LEADING independence campaigner Pat Kane has called the idea of Scotland seeking non-nuclear status within Nato "not a principled or honourable position".

But the musician and writer, a member of the advisory board of Yes Scotland and a former SNP member, claims the pro-independence camp would survive the shift in policy proposed by SNP defence spokesman Angus Robertson because everything would be up for grabs in an independence election two years after the referendum.

Mr Kane's comments come as the organisers of Saturday's SNP CND conference in Glasgow revealed the event has generated so much interest that similar events are now planned across the country ahead of the party's national conference in October.

Bill Ramsay, SNP CND organiser, said Saturday's event was drawing great interest from ordinary party members, councillors and parliamentarians.

He added: "Unusually for a large mainstream party, the SNP still has in place a set of democratic structures which allows ordinary members a real say and a real voice.

"Probably because of this we are detecting a significant level of interest in the event due to take place on Saturday and we are already starting to think about organising similar events in other parts of the country to discuss what is not just a policy issue, but arguably an aspect of the party's very identity."

Mr Kane, former husband of Joan McAlpine MSP, an aide to Alex Salmond, was offering a personal view when he said: "I think there is a fundamental inconsistency between the SNP's identity as an anti-nuclear party, and membership of a military alliance which has, as one of its founding tenets, first-use of a nuclear deterrent.

"The argument from the SNP leadership is that Nato is a smorgasbord of options – you can decide not to participate in collective missions, you can refuse to have nuclear missiles on your soil, and still be regarded as a 'full' member. I don't think this is a principled or honourable position."

He said that a new nation which currently has nuclear weapons on its soil renouncing these weapons would offer "one chance to signal to the world our constructive, progressive, peace-oriented credentials".

But he added: "If SNP party members vote for Nato membership, I think it will surprise active supporters of independence outwith the party, but I don't think it will necessarily alienate them.

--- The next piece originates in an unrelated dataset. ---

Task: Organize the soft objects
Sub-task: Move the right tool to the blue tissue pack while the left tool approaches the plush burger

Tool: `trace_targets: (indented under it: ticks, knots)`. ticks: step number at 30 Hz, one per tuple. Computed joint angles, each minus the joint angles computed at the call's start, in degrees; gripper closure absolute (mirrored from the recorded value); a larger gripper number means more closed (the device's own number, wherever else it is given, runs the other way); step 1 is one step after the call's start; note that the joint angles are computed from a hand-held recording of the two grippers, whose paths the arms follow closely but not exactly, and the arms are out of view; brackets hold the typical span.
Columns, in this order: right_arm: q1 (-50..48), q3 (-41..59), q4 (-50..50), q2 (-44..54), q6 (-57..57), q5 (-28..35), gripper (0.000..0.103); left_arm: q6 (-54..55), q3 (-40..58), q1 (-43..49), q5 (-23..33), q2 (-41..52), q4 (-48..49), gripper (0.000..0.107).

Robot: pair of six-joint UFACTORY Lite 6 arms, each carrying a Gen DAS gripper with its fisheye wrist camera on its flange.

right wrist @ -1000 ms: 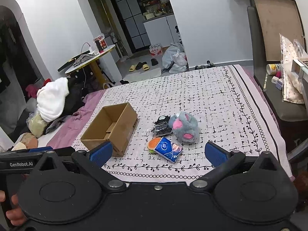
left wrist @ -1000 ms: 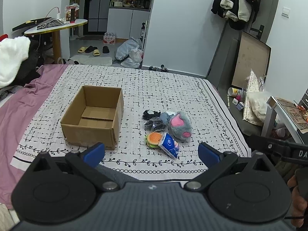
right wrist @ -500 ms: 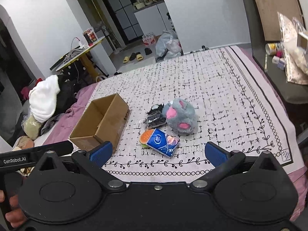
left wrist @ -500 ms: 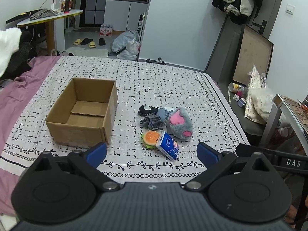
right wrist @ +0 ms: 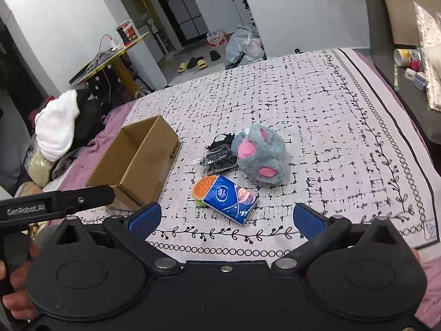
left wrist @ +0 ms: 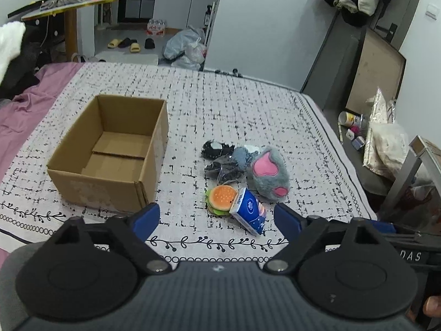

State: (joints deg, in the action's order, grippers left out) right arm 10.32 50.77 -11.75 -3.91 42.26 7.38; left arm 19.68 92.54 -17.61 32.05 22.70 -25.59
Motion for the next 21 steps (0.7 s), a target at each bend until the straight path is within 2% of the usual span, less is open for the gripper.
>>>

"The independence movement is big enough to accept that one element of it [the SNP] has a distinct policy platform, which will or won't become government policy after a post-independence Scottish general election in 2016."

Stressing that he was offering his own views, not those of Yes Scotland, he said: "I think the centre of gravity in Scottish policy is on the centre-left, so I'm looking forward to the arrival of Labour voters for independence, LibDem voters for independence, and other non-party-aligned organisations and individuals.

"Even within that range of supporters, we will have significant policy differences, and Nato membership may be one of them. But the idea that the proper horizon for life in Scotland should be an independent state is something that –if you're in the Yes campaign – you fundamentally agree on."

He added: "Despite the political misjudgment of the leadership over Nato membership, the removal of Trident still distinguishes the SNP from all the other mainstream Scottish parties, Greens and SSP excepted.

"But the independence movement is broader and deeper than the SNP. I urge SNP members to reject the Robertson motion, but I am watching from the outside, alongside others who share the party's essential principle of independence for Scotland."